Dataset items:
_ _ _

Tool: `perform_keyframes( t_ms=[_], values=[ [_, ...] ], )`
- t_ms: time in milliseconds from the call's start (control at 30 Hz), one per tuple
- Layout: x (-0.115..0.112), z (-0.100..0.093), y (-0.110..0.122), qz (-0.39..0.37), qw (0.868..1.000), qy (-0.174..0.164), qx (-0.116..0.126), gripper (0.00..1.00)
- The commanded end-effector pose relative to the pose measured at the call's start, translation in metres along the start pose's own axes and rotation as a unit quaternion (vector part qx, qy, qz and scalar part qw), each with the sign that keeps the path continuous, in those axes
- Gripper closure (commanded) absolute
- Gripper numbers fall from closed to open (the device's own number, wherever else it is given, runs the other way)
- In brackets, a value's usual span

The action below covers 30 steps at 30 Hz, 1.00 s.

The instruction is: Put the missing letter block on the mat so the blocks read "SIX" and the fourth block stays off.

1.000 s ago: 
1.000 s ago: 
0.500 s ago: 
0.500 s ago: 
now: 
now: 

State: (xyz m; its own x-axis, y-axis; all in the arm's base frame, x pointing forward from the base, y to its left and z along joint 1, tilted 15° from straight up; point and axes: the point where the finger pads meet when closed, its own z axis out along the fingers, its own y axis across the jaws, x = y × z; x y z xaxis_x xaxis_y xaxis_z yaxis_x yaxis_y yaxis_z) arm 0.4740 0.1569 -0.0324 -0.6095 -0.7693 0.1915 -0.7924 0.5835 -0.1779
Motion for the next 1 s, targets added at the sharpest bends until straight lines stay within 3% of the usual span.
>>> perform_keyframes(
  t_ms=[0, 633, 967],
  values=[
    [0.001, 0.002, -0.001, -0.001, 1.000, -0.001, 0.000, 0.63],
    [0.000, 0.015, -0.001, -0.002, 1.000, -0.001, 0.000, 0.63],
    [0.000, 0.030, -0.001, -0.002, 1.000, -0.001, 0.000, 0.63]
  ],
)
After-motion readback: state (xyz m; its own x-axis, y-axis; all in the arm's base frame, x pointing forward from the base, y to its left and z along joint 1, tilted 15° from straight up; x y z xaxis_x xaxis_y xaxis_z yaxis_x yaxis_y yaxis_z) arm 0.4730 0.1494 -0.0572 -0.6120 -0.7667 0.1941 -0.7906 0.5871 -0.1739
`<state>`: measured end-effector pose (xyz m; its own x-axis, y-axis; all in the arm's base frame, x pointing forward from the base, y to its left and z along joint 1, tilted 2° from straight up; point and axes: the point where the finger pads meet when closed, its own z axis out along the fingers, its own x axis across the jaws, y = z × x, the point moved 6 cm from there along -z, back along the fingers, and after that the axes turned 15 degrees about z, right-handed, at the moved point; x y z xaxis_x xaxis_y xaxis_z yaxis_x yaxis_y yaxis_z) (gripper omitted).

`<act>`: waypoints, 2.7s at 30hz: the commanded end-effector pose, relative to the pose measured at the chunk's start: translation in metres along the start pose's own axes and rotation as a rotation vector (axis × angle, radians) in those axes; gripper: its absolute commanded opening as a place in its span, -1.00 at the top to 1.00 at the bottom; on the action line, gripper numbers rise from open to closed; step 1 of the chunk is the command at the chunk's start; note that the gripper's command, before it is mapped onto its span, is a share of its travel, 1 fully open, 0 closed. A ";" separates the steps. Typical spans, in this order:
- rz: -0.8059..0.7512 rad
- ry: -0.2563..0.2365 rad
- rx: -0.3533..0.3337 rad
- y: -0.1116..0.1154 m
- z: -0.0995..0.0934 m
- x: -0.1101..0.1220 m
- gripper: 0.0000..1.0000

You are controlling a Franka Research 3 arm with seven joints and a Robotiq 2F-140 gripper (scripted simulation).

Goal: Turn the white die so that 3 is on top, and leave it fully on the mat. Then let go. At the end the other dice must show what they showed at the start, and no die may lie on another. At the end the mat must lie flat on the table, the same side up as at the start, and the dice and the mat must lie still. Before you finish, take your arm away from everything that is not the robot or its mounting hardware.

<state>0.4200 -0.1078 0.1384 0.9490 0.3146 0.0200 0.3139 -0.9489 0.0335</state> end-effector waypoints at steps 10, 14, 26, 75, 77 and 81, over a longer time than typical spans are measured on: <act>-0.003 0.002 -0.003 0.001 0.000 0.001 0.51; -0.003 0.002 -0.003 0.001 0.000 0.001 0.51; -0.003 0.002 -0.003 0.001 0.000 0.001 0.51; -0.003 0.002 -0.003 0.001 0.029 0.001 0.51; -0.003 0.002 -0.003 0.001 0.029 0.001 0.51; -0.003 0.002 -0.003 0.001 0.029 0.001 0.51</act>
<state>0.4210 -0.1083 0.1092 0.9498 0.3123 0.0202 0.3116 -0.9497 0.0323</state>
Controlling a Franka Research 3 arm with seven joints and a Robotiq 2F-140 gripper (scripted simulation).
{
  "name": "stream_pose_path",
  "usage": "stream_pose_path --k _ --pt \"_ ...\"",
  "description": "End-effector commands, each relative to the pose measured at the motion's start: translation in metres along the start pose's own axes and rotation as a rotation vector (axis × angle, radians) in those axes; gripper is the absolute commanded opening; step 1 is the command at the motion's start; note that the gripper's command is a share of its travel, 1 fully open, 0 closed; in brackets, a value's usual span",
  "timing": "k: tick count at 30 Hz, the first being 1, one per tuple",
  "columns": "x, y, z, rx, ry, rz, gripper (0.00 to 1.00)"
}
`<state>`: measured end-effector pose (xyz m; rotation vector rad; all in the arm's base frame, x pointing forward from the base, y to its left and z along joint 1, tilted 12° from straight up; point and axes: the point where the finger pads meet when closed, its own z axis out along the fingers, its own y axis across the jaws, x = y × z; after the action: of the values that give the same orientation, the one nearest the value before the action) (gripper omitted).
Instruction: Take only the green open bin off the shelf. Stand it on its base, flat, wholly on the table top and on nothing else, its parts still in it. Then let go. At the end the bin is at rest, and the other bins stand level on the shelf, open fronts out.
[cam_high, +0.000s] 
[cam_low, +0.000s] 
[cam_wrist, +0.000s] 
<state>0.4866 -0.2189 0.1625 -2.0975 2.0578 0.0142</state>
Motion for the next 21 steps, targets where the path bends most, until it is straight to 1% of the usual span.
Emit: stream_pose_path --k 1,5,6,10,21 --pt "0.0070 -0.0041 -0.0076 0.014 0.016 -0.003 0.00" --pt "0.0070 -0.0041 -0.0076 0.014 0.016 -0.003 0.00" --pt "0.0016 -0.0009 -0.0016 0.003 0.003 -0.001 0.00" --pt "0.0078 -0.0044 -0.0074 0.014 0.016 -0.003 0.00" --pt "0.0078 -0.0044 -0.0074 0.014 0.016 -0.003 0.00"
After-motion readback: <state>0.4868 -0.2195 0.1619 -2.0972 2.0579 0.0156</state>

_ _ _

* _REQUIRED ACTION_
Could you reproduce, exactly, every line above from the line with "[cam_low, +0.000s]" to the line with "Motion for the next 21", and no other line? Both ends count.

* _SOLUTION TO THIS TASK_
[cam_low, +0.000s] 
[cam_wrist, +0.000s] 
<state>0.4866 -0.2189 0.1625 -2.0975 2.0578 0.0142</state>
Motion for the next 21 steps, targets where the path bends most, until it is straight to 1% of the usual span.

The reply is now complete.